_Activity:_
Nothing but a number is wanted here: the count of lines in the data holding the word "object".

_Recorded data:_
————————

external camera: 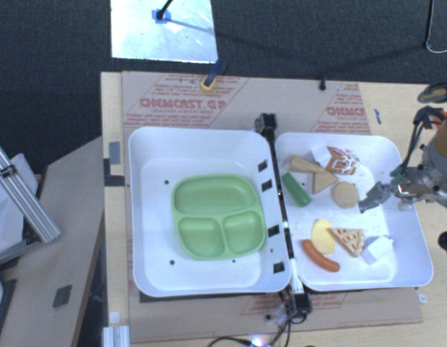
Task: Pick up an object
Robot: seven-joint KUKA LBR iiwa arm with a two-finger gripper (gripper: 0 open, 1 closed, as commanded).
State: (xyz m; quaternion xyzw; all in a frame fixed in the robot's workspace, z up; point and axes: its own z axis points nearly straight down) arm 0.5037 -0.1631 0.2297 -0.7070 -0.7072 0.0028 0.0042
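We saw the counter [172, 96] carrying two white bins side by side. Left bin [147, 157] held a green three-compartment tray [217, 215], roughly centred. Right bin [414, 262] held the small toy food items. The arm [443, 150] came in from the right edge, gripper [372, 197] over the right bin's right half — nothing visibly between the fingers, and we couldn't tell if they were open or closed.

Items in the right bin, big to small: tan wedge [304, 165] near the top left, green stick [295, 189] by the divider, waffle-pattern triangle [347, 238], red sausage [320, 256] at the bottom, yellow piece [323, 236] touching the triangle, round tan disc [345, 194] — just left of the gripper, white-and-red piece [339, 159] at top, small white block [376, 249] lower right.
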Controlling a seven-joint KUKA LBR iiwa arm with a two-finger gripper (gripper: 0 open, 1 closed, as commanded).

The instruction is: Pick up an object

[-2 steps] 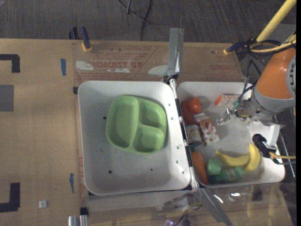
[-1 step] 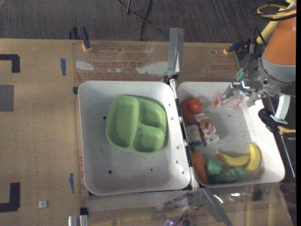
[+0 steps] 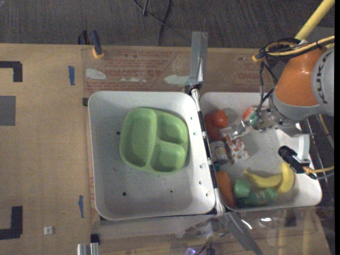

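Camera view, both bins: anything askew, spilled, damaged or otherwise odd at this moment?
Nothing looks spilled or broken. The green divided plate sits at a slant in the left bin. In the right bin, the tomato, carrot and banana crowd the divider and near wall, an ordinary jumble.

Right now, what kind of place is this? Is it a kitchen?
Probably a robot lab, not a kitchen. A grey and orange arm reaches over two white bins on a taped wooden bench, with cables on the floor. The banana and green plate look like toys.
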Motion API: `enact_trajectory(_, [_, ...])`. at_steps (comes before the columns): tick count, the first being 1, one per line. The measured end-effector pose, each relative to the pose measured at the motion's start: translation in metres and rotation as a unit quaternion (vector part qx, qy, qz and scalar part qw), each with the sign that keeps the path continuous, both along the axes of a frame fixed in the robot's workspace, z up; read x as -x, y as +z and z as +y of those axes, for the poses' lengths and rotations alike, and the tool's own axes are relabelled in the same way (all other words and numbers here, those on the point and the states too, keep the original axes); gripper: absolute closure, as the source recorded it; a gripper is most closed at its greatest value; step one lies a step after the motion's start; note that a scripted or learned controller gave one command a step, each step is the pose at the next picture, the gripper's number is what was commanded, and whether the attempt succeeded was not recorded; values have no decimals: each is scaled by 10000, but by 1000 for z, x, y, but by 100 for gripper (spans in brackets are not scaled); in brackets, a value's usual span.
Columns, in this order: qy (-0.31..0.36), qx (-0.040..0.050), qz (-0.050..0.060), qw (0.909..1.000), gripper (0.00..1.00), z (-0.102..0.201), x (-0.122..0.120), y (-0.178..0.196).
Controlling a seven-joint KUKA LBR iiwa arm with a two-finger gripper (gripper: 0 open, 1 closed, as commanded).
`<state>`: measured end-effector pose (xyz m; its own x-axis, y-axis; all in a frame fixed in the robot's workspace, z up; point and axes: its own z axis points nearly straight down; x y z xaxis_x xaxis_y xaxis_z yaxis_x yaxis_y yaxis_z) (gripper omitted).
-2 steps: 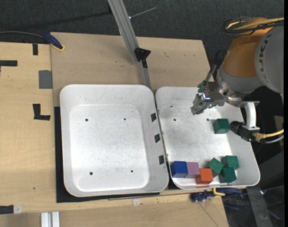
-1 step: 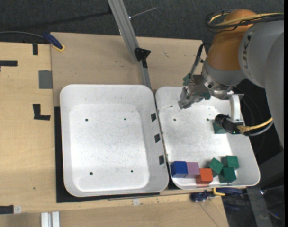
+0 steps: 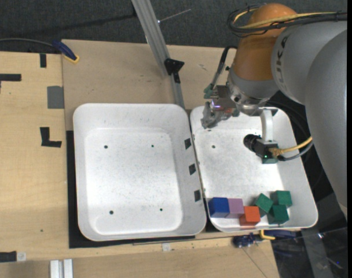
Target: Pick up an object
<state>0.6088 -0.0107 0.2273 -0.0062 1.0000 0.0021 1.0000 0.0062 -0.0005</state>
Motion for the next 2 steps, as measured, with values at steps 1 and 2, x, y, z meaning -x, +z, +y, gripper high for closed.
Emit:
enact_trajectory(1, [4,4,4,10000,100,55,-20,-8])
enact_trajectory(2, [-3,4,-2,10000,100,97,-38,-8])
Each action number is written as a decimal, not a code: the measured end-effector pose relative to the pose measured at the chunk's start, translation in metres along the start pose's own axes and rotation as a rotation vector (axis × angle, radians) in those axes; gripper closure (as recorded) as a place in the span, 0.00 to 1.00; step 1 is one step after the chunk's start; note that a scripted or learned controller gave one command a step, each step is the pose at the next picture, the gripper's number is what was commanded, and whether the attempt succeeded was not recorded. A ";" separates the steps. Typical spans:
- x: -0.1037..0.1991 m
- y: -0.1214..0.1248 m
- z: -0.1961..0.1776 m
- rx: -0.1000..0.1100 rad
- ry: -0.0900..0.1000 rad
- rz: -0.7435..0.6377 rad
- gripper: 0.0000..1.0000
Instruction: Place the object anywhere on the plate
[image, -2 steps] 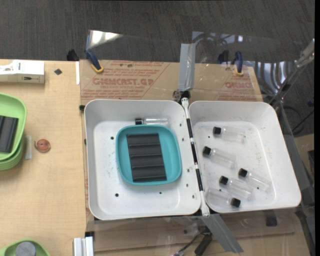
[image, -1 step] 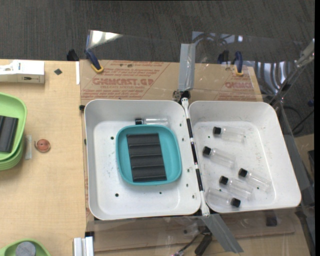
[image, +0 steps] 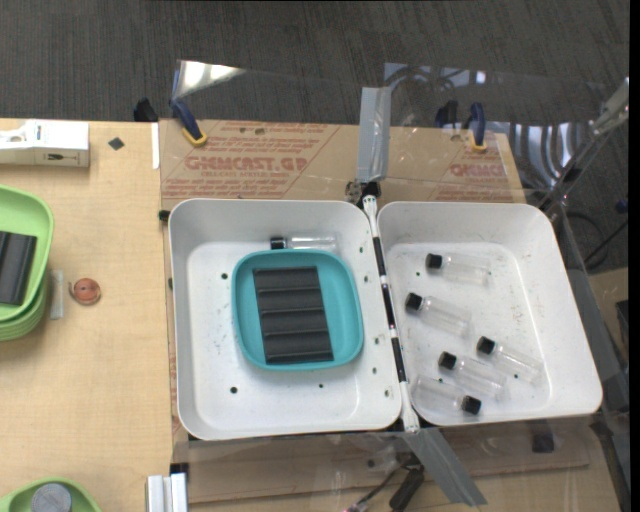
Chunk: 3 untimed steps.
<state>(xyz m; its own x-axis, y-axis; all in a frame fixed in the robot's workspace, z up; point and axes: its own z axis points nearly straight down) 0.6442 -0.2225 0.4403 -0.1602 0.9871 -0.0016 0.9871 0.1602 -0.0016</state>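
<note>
Two shallow white bins sit side by side, their inner rims touching along a black seam. The left bin (image: 200, 300) holds a teal plate (image: 346, 300) near its middle, with bare white floor all round it, widest along the near side. A black ribbed insert (image: 292, 315) covers most of the plate's floor, leaving only its raised rim bare. One clear vial (image: 305, 242) with a black cap lies just beyond the plate's far rim, close to the bin's back wall.

The right bin (image: 560, 300) holds five more capped vials, scattered and lying flat: one (image: 460, 266) toward the back, one (image: 440, 314) near the inner wall, one (image: 505, 356) toward the outer side, one (image: 470, 373) beside it, and one (image: 445, 397) by the near wall. Open floor remains along the bin's back and outer walls.

Whether the claw is open or closed cannot be told.

Behind the bins a cardboard sheet (image: 260, 160) lies clamped flat. On the wooden table (image: 110, 400) to the left stand a green tray (image: 30, 215), a white box (image: 45, 145) and a small reddish disc (image: 86, 291), all well apart from the bins.
</note>
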 end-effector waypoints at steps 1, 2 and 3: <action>0.000 0.000 0.000 0.000 0.000 0.000 0.00; 0.000 0.000 0.000 0.000 0.000 0.000 0.00; 0.000 0.000 0.000 0.000 0.000 0.000 0.00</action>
<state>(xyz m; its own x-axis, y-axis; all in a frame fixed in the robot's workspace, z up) 0.6442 -0.2225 0.4403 -0.1602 0.9871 -0.0016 0.9871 0.1601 -0.0016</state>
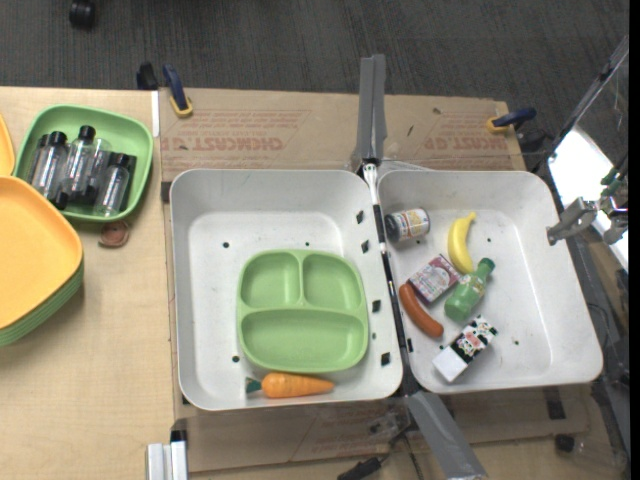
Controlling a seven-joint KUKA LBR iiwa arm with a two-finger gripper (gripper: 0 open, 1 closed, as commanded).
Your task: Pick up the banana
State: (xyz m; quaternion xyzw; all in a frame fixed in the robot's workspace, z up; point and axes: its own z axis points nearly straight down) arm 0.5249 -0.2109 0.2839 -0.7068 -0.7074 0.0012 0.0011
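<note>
The banana [460, 242] lies in the right bin [540, 328], toward its far side, curved and nearly upright in the view; a small can [407, 225] sits to its left, a green bottle [468, 290] just below it; the pincer [580, 218] hangs at the bin's right rim, well apart from the banana; whether it is released or clenched I cannot tell.

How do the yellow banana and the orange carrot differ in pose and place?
The yellow banana lies in the right white bin, curved and running roughly top to bottom in the view. The orange carrot lies in the left white bin, straight and running sideways, just below the green divided plate. Both lie flat, untouched.
</note>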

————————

_Exercise result:_
4